-- Task details --
Return the listing below unchanged, except that the pictures are dropped.

Segment Start: Data shown

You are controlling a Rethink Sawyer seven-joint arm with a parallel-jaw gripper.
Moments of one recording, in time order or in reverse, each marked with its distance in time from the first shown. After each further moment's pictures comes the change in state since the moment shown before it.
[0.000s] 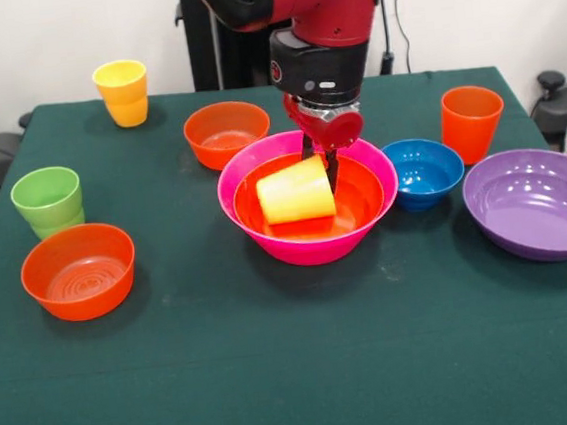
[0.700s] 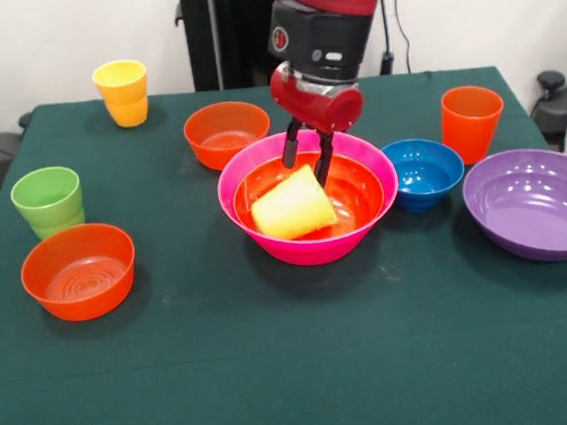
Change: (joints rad) arm 0.163 -0.105 -0.139 -0.025 -0.124 -0.055 0.007
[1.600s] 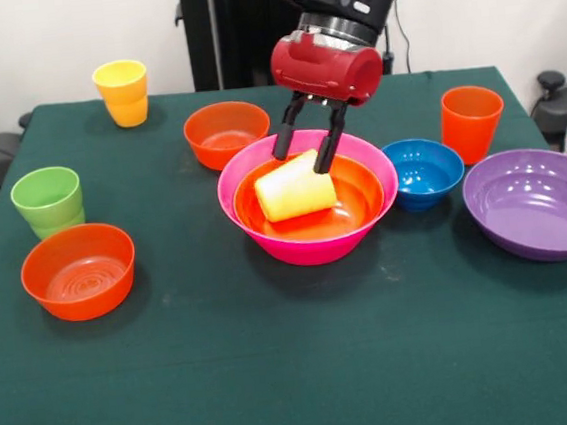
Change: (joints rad) arm 0.317 -0.017 -0.282 -0.157 -0.265 -0.061 0.322
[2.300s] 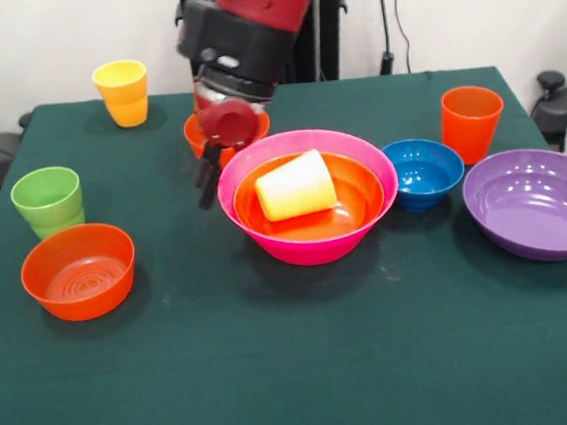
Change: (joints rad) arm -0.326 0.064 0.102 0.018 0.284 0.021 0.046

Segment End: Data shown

-- Answer box --
You are controlling a Rethink Sawyer seven-joint arm with a parallel-jaw gripper.
Moments of one recording, in time order or in reverse, each marked with its distance in time from the first shown. After each further moment's pictures comes the change in state since the moment shown before it.
[0.000s] 
[0.700s] 
Change: (joints rad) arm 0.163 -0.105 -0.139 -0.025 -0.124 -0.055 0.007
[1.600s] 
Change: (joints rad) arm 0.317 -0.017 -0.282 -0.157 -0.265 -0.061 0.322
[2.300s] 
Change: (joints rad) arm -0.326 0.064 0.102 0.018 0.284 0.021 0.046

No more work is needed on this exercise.